Давид соединил зрительный зал со сценой для того, чтобы зрители были причастны к событиям, ощущали себя их участниками. Зал со сценой объединило красное полотнище. Оно спиралью проникало, пройдясь по ложам партера, на сцену, отправлялось снова в зал, через бельэтаж – на сцену, потом опять в зал, балкон второго яруса, сцена, на которую ложилось скатертью на обставленный венскими стульями стол для совнаркомовских заседаний.
Ирина Александровна рассказывала, что все репетиционные работы пошли кувырком, когда Боровский внес макет в большой репетиционный зал. Все бросились к макету, заговорили, перебивая друг друга, обнимали-целовали Давида. По словам Молостовой, «ни о каком обсуждении макета, протоколе обсуждения не могло быть и речи: актеры приняли макет художника сердцем».
Глава третья
Поездка в Москву
На глазах Давида, да и всех, кто работал тогда в театре, завертелся-закрутился роман Ирины Молостовой с Борисом Каменьковичем, выпускником балетной студии при Киевском театре оперы и балета имени Шевченко. «Всегда элегантные, доброжелательные Каменькович и Молостова были знаком какой-то шикарной, полноценной, состоявшейся творческой жизни» – так о них говорили в Киеве.
Борис Наумович в день смерти Сталина, когда все вокруг рыдали, на радостях танцевал.
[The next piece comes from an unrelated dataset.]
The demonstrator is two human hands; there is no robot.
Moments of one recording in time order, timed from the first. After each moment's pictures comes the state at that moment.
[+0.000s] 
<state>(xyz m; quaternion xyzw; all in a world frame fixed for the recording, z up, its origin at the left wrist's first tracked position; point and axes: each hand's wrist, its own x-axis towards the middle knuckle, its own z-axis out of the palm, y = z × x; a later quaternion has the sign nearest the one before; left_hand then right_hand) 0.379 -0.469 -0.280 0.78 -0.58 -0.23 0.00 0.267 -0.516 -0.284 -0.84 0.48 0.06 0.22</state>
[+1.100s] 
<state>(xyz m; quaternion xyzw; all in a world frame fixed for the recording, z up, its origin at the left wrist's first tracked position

Удивительное дело, но его не сдали и демарш этот боком ему не вышел.
Без отступления, связанного со смертью вождя, не обойтись. Пока все плакали, а кто-то позволил себе праздничный танец, восемнадцатилетний Давид, охваченный, как он говорил, «юношеским не знаю чем», рванул в Москву на похороны Сталина. Для него, как и для всей, пожалуй, воспитанной в послевоенные годы советской детворы, он был небожителем.
«Мы, – рассказывал Давид, – завидовали москвичам, которые на демонстрации хоть как-то, мельком, могли его увидеть. И когда этот бог умер, возникло желание хоть в этот момент каким-то путем его увидеть». Ему думалось, что Сталин будет жить вечно и он еще успеет его увидеть, поехав в Москву в праздничные дни и влившись в ряды демонстрантов.
Боровский не навязывал свои поздние представления о Сталине себе тогдашнему. Странное дело, но, так и не попавший в силу сложившихся жизненных обстоятельств под исключительно мощный и порой измалывавший личность в пыль пресс пионерии и комсомола, он вырос, как говорил, «с таким нормальным почтением к вождю, который живет в Кремле. Война, День Победы. И все это совсем, совсем недавно. Никаких сомнений – Сталин велик и всё».
Давид уговорил составить ему компанию Марка – товарища по Художественной школе имени Тараса Шевченко. В поезде кто-то повязал им на левые руки траурные повязки.
Ночевали ребята в Москве у знакомых, живших у станции метро «Красные Ворота». Спали на кухне на раскладушках. Знакомые, когда Давид и Марк сказали им, что приехали на похороны Сталина, оторопели: «Да вы что! Туда нельзя пройти, уезжайте назад». И стали пересказывать уже возникшие слухи о задавленных в толпе на Трубной площади.
«Как это уехать назад? А что мы скажем в Киеве? – вспоминал Давид свои и Марка мысли в тот момент. – Походили по холодной и бесснежной Москве. Действительно, все улицы к центру были перекрыты баррикадами из военных грузовиков с солдатами. Зашли в одну столовку поесть и заодно согреться. А там, в центре между столами, посудомойка в фартуке самозабвенно, сквозь слезы, читает свои стихи о Сталине. Запомнилось, что люди слушали, не переставая есть».
Давид рассказывал Марку, как в 1951 году, когда Киевский театр приехал на гастроли в Москву и участвовал в Декаде украинского искусства, он прогуливался по Александровскому саду вдоль Кремлевской стены и, на что-то засмотревшись, остановился. И вдруг услышал голос: «Проходите». «Я, – вспоминал Давид, – сам себе не поверил, еще раз остановился. И опять человек, идущий мимо, тихо так говорит: “Про-хо-ди-те”. Я потом в театре молодым актерам рассказал, они не поверили, пошли проверять. Все точно: “проходить” разрешается, а останавливаться нельзя. А главное – “гуляющая” охрана».